El ritual del corte del cabello no es exclusivo de las culturas indígenas de muchas regiones del mundo que lo toman como un acontecimiento sagrado desde hace milenios. El símbolo ha llegado hasta nuestros días modernos y occidentales como la materialización de un cambio, la necesidad de romper con la dinámica establecida y de dar paso a nuevas oportunidades, a lo que esté por llegar. Quizá por eso hoy pido una revolución entre tijeretazo y tijeretazo mientras divago.
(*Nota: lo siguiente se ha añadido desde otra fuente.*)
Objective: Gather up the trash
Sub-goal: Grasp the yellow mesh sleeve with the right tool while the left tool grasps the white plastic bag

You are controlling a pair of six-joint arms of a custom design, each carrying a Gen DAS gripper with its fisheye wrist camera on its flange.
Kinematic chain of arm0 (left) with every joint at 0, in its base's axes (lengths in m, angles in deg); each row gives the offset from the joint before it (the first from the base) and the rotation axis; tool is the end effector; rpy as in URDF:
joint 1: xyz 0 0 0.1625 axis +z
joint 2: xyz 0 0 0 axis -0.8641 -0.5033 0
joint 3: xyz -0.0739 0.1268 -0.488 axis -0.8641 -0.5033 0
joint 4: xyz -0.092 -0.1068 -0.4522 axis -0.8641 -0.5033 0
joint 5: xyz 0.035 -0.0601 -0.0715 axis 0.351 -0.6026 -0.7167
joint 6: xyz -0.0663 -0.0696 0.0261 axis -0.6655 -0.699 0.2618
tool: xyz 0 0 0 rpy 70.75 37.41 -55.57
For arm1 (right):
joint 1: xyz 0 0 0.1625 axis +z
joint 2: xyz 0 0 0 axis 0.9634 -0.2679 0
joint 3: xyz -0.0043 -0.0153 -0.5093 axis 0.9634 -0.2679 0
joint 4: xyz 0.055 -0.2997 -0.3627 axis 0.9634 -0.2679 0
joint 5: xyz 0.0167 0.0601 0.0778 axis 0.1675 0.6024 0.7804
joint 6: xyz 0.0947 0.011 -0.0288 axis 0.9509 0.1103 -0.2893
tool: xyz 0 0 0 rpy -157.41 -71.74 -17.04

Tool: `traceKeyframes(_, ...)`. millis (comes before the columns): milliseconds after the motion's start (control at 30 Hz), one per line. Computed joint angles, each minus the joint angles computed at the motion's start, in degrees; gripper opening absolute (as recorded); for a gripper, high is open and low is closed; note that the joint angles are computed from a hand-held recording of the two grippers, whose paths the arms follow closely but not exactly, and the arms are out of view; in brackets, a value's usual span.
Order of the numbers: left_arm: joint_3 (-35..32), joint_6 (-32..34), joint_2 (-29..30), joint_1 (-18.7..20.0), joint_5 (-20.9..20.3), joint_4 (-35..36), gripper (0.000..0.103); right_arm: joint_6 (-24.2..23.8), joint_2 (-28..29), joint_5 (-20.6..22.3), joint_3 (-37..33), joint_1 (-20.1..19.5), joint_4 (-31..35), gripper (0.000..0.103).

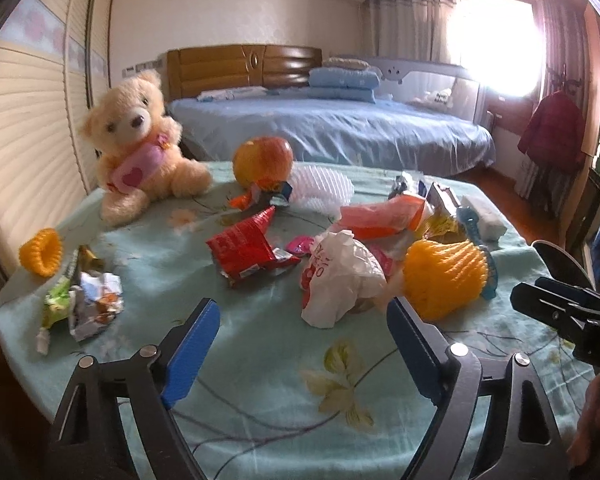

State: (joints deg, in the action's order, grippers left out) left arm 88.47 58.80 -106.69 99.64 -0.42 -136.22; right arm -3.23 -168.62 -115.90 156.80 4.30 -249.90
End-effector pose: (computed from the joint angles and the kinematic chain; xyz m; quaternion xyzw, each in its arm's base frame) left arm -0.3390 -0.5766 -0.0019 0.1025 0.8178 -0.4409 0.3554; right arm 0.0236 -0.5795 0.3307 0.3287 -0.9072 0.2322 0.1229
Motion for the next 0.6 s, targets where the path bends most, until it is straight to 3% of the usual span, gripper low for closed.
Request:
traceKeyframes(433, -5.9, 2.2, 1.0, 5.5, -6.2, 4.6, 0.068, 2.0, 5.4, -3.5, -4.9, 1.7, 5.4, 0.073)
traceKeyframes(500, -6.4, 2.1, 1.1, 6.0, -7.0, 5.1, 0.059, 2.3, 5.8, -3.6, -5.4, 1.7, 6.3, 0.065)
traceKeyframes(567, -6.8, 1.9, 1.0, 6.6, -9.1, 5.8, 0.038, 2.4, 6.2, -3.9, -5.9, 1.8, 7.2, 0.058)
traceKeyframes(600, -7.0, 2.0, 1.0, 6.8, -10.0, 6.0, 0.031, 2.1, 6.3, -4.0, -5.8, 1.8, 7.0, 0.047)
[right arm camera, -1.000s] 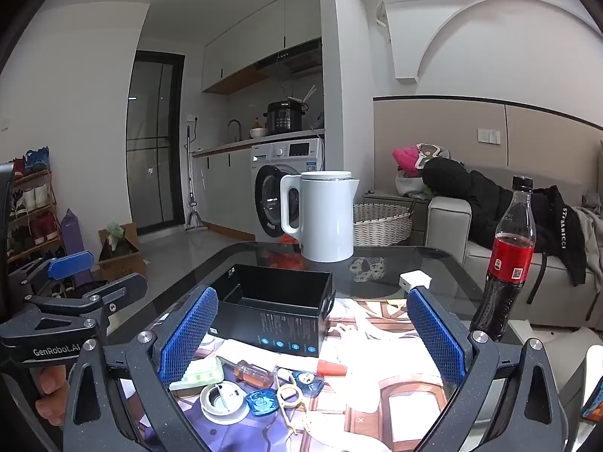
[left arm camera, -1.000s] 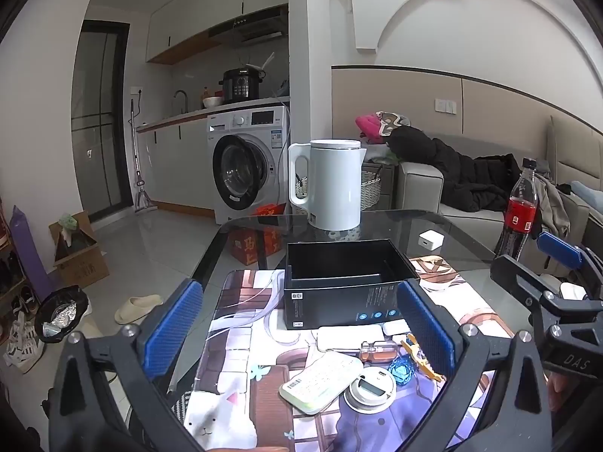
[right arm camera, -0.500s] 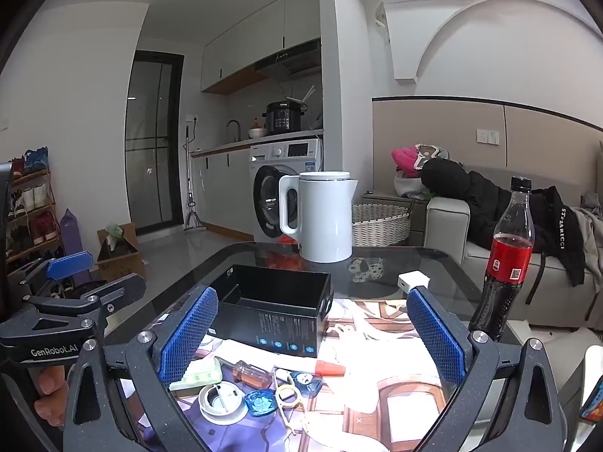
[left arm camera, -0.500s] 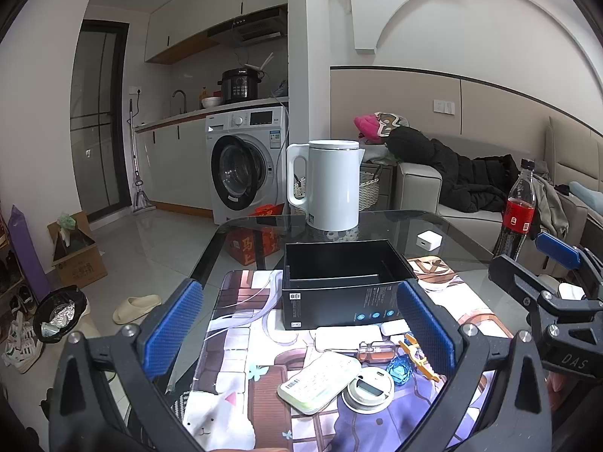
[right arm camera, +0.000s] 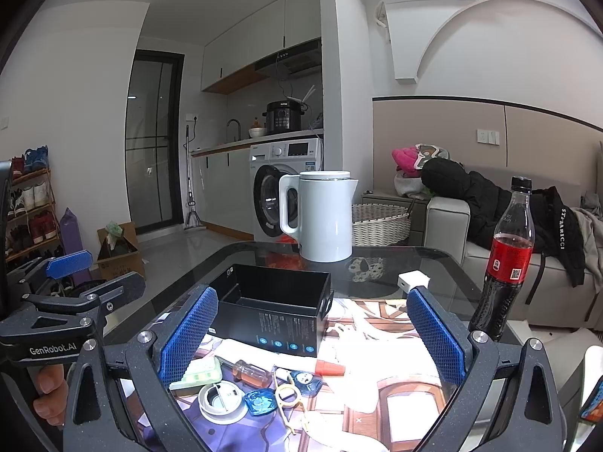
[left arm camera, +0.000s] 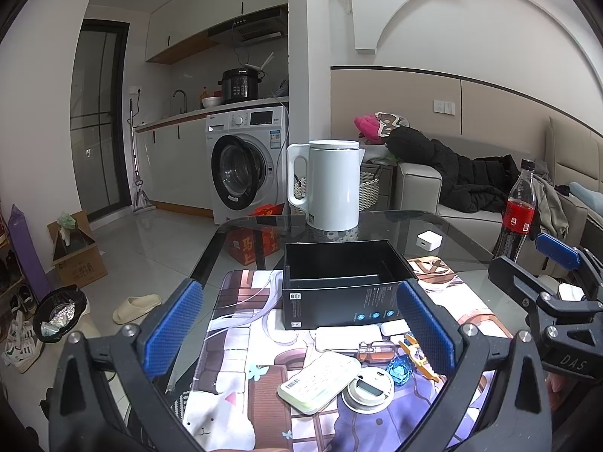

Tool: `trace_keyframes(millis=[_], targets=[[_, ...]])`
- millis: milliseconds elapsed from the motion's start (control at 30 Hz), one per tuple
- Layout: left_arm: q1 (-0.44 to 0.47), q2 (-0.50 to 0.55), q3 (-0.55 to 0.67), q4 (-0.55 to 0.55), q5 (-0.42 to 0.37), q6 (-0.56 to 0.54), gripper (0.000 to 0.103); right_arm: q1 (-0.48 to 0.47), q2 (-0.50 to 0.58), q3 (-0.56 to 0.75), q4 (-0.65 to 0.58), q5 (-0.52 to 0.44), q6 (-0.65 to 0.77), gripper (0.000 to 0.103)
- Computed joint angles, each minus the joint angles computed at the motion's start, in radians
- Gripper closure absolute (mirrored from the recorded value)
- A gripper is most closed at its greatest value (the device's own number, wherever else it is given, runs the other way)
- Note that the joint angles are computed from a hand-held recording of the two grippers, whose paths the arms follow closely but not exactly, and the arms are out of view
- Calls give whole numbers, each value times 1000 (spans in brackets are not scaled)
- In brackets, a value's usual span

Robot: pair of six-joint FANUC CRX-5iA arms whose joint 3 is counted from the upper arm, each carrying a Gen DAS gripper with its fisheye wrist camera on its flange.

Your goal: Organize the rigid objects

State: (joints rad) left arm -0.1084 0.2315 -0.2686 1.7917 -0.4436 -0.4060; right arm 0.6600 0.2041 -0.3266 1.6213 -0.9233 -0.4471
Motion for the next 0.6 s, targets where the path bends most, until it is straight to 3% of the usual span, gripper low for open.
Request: trace_keyframes(millis=[600], targets=[[1,0,0,-7,-3,8,0,-3,1,-2,2,0,-2,1]])
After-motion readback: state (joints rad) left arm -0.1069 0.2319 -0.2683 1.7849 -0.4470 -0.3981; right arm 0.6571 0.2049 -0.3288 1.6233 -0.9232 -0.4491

Con mi melena dejo ir también las malas vibras, los sinsabores, las lágrimas, las cadenas que me atan no sé muy bien a qué ni a quién. Ya no más. Desecho los momentos amargos que no merecen la pena, todo aquello que no construye ni aporta. Rompo con quien ya ha roto conmigo con su actitud, agotada de remendar los lazos de los desplantes, del egoísmo, de la indiferencia y el desinterés. Cansada de sacrificar mis sueños, mis planes, mis deseos, y de tener que guardarlos en un cajón hasta que alguien más se decida a abrirlo cuando le convenga. Muy harta de anteponer a quien no me antepone y de verme relegada a esos rincones oscuros y callados que no merezco. Sé que una visita a la peluquería no solucionará mágicamente mis problemas, ni mis miedos ni mis dudas, pero ¿no puede ser esta una manera de representar el desencadenante de lo que durante meses se ha ido gestando en mí en silencio? Como la última gota que, aunque sea ligera y para otros carezca de importancia, es capaz de colmar un vaso al límite del aguante y el desbordamiento.

El pelo revuelto por el secador, mucho más corto ahora yendo de un lado para otro, me alivia. Me siento más guapa, segura y fortalecida, al contrario de lo que le ocurría a Sansón con sus siete trenzas. Salgo a la calle y me fundo con el sol, con los colores y el gentío. Todo me parece más brillante, más vivo. Incluso yo misma me percibo con una nueva luz. El aire fresco me sopla en la nuca, recordándome que la llevo al descubierto, desnuda. Me gusta la sensación de libertad que me recorre por la columna, bajando por todo mi cuerpo hasta mis pies, que caminan sin rumbo fijo pero decididos a cerrar un ciclo tristemente desgastado, mientras mi alma se abre valiente a todo lo nuevo que está por suceder.

Una mujer que se corta el cabello está a punto de cambiar su vida —Coco Chanel.